Comment 15 Stefan Hundhammer 2023-08-16 14:01:19 UTC
The deeper I look into this, the more I am convinced that the problem is that the list of partitions that are planned to be used is empty. All over the y2log I see an empty list [] where there should be the list of partitions:

> 2023-08-11 09:53:18 <1> heron(5117) [Ruby] modules/SpaceCalculation.rb(EstimateTargetUsage):327 EstimateTargetUsage([])
> 2023-08-11 09:53:18 <3> heron(5117) [Ruby] modules/SpaceCalculation.rb(EstimateTargetUsage):331 Invalid input: []
> 2023-08-11 09:53:18 <1> heron(5117) [Ruby] modules/SpaceCalculation.rb(get_partition_info):692 get_partition_info: part []
> 2023-08-11 09:53:18 <1> heron(5117) [Ruby] modules/SpaceCalculation.rb(GetPartitionInfo):722 INIT done, SpaceCalculation - partitions: []
> 2023-08-11 09:55:11 <1> heron(5117) [Ruby] modules/SpaceCalculation.rb(EstimateTargetUsage):327 EstimateTargetUsage([])
> 2023-08-11 09:55:11 <3> heron(5117) [Ruby] modules/SpaceCalculation.rb(EstimateTargetUsage):331 Invalid input: []
> 2023-08-11 09:55:11 <1> heron(5117) [Ruby] modules/SpaceCalculation.rb(get_partition_info):692 get_partition_info: part []
> 2023-08-11 09:55:11 <1> heron(5117) [Ruby] modules/SpaceCalculation.rb(GetPartitionInfo):722 INIT done, SpaceCalculation - partitions: []
> 2023-08-11 10:04:32 <1> heron(5117) [Ruby] modules/SpaceCalculation.rb(EstimateTargetUsage):327 EstimateTargetUsage([])
> 2023-08-11 10:04:32 <3> heron(5117) [Ruby] modules/SpaceCalculation.rb(EstimateTargetUsage):331 Invalid input: []
> 2023-08-11 10:04:32 <1> heron(5117) [Ruby] modules/SpaceCalculation.rb(get_partition_info):692 get_partition_info: part []
> 2023-08-11 10:04:32 <1> heron(5117) [Ruby] modules/SpaceCalculation.rb(GetPartitionInfo):722 INIT done, SpaceCalculation - partitions: []
> 2023-08-11 10:06:47 <1> heron(5117) [Ruby] modules/SpaceCalculation.rb(EstimateTargetUsage):327 EstimateTargetUsage([])
> 2023-08-11 10:06:47 <3> heron(5117) [Ruby] modules/SpaceCalculation.rb(EstimateTargetUsage):331 Invalid input: []
> 2023-08-11 10:06:47 <1> heron(5117) [Ruby] modules/SpaceCalculation.rb(get_partition_info):692 get_partition_info: part []
> 2023-08-11 10:06:47 <1> heron(5117) [Ruby] modules/SpaceCalculation.rb(GetPartitionInfo):722 INIT done, SpaceCalculation - partitions: []
Comment 16 Stefan Hundhammer 2023-08-16 14:03:09 UTC
But where this information gets lost I haven't found out yet.

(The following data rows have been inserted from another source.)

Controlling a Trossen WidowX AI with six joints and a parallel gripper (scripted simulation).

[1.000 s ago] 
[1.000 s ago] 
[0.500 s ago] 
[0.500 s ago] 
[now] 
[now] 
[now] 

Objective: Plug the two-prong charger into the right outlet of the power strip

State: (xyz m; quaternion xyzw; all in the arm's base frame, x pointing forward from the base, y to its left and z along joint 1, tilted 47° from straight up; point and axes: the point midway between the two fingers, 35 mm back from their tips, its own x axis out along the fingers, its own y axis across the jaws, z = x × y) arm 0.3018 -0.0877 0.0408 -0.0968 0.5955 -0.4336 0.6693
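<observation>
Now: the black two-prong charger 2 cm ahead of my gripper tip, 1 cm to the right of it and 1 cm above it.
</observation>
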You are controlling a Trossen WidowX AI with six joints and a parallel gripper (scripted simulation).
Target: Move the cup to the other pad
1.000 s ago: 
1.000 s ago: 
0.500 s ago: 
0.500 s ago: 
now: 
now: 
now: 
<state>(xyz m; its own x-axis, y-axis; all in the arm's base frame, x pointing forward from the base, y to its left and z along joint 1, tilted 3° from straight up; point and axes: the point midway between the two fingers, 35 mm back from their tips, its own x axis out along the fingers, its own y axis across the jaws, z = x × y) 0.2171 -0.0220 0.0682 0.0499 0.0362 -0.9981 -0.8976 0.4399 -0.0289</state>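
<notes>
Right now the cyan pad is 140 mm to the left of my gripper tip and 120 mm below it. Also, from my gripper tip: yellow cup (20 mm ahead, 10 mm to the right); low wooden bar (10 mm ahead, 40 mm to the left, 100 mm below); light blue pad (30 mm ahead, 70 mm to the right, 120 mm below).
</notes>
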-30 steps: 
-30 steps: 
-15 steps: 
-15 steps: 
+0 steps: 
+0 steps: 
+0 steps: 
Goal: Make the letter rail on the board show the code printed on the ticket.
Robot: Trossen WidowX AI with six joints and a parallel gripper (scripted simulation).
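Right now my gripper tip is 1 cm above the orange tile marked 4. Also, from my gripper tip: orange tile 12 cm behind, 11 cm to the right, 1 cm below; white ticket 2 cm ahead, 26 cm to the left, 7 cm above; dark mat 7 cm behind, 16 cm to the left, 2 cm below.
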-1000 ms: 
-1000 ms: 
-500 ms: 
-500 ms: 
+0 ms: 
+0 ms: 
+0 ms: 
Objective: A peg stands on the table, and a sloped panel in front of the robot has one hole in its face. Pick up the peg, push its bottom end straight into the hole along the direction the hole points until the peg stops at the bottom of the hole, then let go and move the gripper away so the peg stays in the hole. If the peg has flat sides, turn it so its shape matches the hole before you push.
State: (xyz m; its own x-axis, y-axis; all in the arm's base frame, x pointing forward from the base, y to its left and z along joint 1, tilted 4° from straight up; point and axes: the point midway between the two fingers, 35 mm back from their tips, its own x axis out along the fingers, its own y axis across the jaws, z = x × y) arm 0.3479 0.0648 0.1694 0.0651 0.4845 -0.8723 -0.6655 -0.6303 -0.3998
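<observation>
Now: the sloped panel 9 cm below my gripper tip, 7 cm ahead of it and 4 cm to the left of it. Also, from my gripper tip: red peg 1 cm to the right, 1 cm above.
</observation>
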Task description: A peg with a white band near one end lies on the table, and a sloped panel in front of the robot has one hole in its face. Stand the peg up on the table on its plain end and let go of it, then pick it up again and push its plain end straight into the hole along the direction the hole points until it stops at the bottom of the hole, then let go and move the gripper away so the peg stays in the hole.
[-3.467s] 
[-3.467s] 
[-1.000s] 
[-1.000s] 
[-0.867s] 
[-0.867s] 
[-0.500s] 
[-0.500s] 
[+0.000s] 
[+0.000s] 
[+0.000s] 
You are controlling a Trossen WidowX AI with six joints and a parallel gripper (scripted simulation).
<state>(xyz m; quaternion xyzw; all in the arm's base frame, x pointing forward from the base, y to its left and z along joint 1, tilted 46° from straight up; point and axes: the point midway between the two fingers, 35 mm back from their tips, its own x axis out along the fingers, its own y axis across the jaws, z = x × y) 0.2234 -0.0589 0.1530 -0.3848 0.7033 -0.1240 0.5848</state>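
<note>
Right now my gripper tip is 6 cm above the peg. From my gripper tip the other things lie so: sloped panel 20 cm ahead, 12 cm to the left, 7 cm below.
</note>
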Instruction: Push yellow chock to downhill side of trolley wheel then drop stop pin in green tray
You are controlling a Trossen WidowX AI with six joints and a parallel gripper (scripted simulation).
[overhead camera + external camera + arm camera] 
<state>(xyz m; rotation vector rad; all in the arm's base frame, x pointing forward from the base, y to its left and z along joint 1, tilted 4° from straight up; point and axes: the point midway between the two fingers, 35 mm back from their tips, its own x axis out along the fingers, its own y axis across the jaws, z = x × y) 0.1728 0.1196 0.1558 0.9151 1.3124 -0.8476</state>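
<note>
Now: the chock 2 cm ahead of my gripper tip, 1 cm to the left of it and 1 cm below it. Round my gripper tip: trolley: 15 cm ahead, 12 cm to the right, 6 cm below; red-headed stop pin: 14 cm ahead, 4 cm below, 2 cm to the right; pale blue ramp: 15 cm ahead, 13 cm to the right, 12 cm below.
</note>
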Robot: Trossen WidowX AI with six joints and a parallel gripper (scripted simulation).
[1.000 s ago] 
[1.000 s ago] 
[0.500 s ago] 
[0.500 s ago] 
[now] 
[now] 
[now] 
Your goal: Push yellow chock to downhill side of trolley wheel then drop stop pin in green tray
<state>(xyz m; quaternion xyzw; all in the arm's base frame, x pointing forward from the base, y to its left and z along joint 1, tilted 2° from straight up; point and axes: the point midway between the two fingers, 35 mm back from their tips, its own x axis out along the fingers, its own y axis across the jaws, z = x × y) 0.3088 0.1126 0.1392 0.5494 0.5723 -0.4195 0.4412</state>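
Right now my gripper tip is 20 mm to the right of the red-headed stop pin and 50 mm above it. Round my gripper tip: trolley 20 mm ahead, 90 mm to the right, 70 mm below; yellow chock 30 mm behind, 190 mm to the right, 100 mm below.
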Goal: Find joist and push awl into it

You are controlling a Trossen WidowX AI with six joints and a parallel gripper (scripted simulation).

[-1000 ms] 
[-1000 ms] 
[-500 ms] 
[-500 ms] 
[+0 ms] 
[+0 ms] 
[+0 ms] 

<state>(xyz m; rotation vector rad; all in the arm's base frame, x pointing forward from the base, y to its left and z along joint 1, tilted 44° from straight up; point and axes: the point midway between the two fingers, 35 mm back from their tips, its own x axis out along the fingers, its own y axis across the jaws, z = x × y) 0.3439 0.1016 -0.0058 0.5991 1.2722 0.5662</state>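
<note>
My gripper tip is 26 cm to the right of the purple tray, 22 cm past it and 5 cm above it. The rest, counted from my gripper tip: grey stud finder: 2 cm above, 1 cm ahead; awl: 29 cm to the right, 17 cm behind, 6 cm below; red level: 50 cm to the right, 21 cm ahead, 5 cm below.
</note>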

A comparison of YaST source repositories for relevant parts didn't yield any thing meaningful so far.

https://github.com/yast/yast-packager/compare/SLE-15-SP4...SLE-15-SP5
https://github.com/yast/yast-installation/compare/SLE-15-SP4...SLE-15-SP5
https://github.com/yast/yast-storage-ng/compare/SLE-15-SP4...SLE-15-SP5

https://github.com/openSUSE/libstorage-ng/compare/SLE-15-SP4...master
Comment 17 Stefan Hundhammer 2023-08-16 14:05:05 UTC
Arvin, does this ring any bells on your side? Where could that NFS share that was planned to be used for the root filesystem get lost?

Even though it was never an officially supported feature, using an NFS root worked in SLE-15-SP4, but no longer in SLE-15-SP5.
Comment 18 Stefan Hundhammer 2023-09-05 08:45:09 UTC
Arvin, this is waiting for your feedback.
Comment 19 Arvin Schnell 2023-09-05 13:43:39 UTC
I was out of office.

Unfortunately I cannot say why the NFS shares get lost. Maybe comparing
logs from 15.4 and 15.5 could help.
Comment 20 Stefan Hundhammer 2023-09-06 12:40:26 UTC
I already did what I could; see comment #16.

There is a limit how much time we can spend on something like this, especially since it was never an official feature to begin with. Sorry.